Dominique, comte de Cassini

, Also called IV Jean Dominique Cassini Comte de Cassini (* June 30, 1748 in Paris, † October 18, 1845 in Thury -sous -Clermont ) was a French cartographer and astronomer.

Cassini arrived at the Paris Observatory to the world, whose director was his father César François Cassini de Thury.

In 1768 he undertook as a Commissioner of the Academy of Sciences a trip to America, which he described in a book published in 1770. In 1787 he participated in the analysis of observations of the Paris Observatory and the Royal Greenwich Observatory, by which the exact longitude difference between the two research sites should be determined. For a stay in England he attended together with Pierre Méchain and Adrien -Marie Legendre to the German -born astronomer William Herschel in his observatory in Slough. A work in which Cassini described his duties, appeared 1791. He completed the France map of his father. The map was published in 1793 by the Academy of Sciences, and served as the basis for the " National Atlas ", which divided into departments represented France.

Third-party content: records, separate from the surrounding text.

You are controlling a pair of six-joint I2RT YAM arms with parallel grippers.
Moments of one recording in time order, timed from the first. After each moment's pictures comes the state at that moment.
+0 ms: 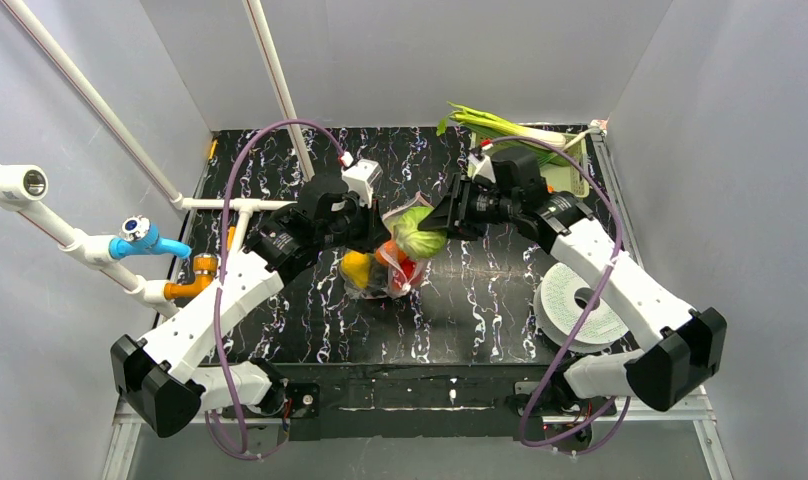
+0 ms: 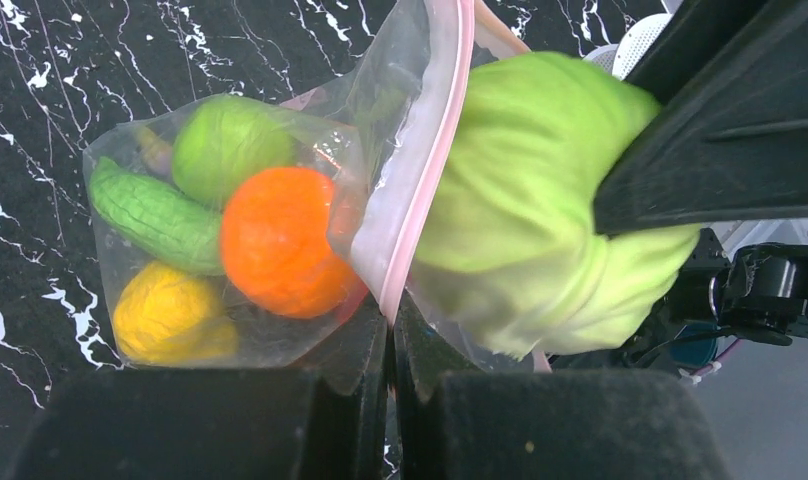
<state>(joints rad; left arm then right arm) -0.66 1.19 1.15 -0.53 0.14 -0.31 0.57 1.29 1.25 -0.55 -0.51 0.82</state>
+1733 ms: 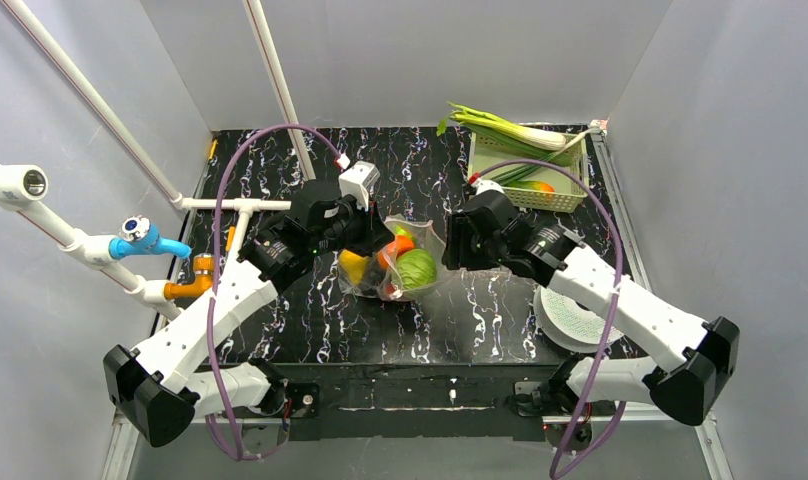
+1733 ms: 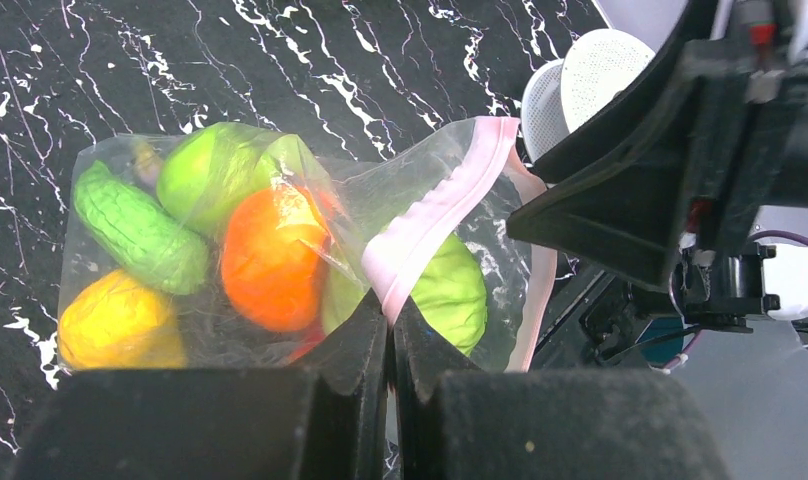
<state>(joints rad) -0.67 1.13 1.10 -0.46 0.20 -0.33 0.83 1.21 1.18 -0.79 0.17 0.62</state>
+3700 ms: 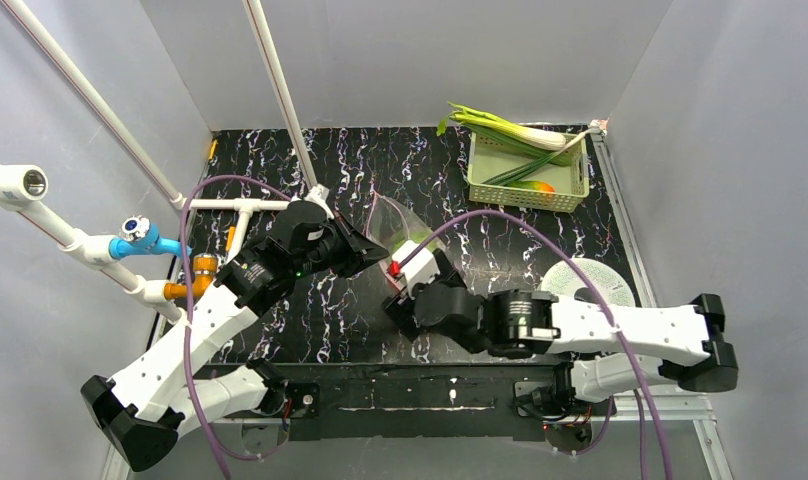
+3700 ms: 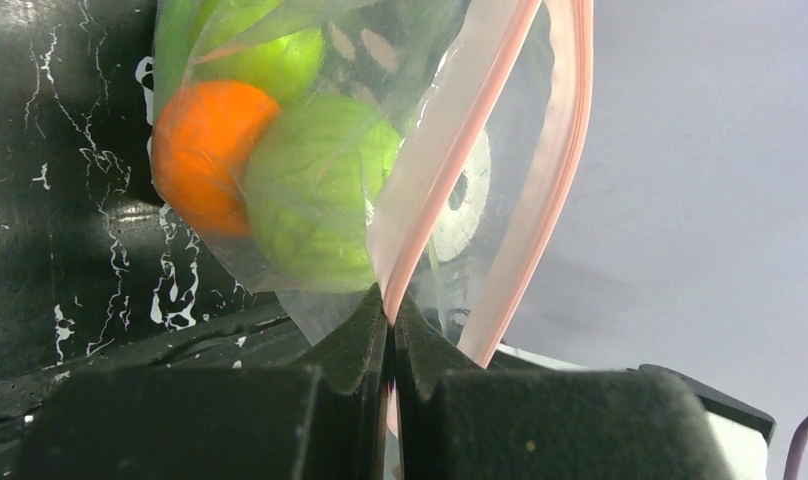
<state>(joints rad) -0.70 0.97 1.04 -0.61 0.10 -1.19 1.47 1.18 1.16 -0.59 0.60 0.26</state>
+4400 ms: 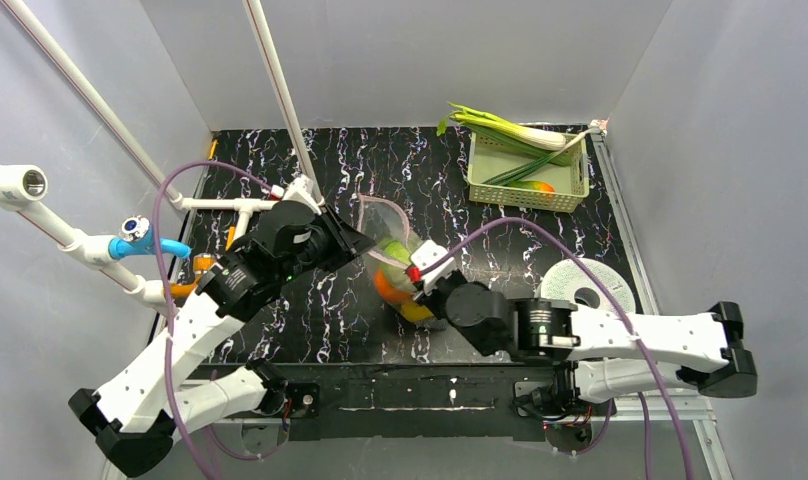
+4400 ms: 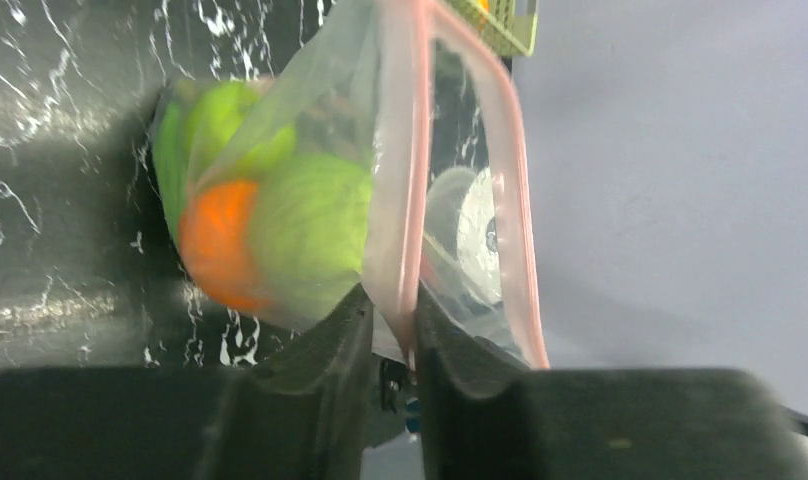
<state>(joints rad) -0.72 0.95 1.12 -0.70 -0.05 -1.07 1.51 1.10 1.00 -0.30 0.83 0.01</state>
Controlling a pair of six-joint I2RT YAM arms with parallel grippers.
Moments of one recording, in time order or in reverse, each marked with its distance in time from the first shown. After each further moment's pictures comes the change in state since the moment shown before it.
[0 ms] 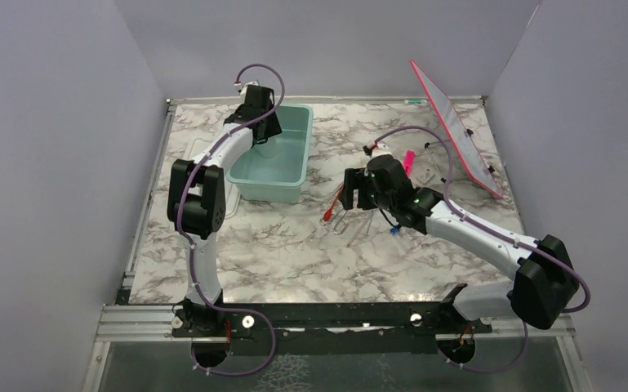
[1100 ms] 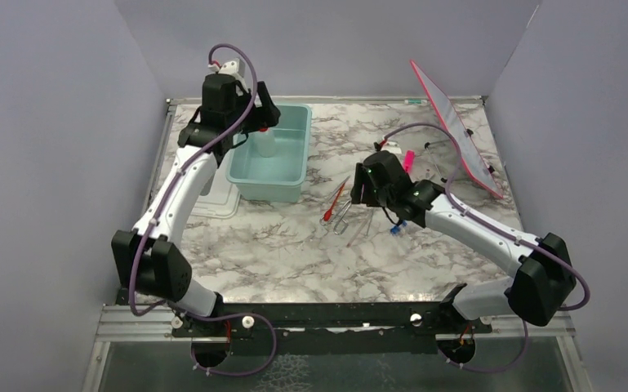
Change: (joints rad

In 1784 he took over from his father the post of Director Observatories. However, his plans for the reconstruction and re- equipment after the French Revolution encountered the toughest opposition from the National Assembly. His position became untenable, and on 6 September 1793, he resigned. In 1794 he was cast for seven months in jail. After his release he went to Thury.

In 1810 he published his Memoires pour servir extensive work à l' histoire de l' Observatoire de Paris, which, inter alia, the autobiography of his great-grandfather Giovanni Domenico Cassini contained.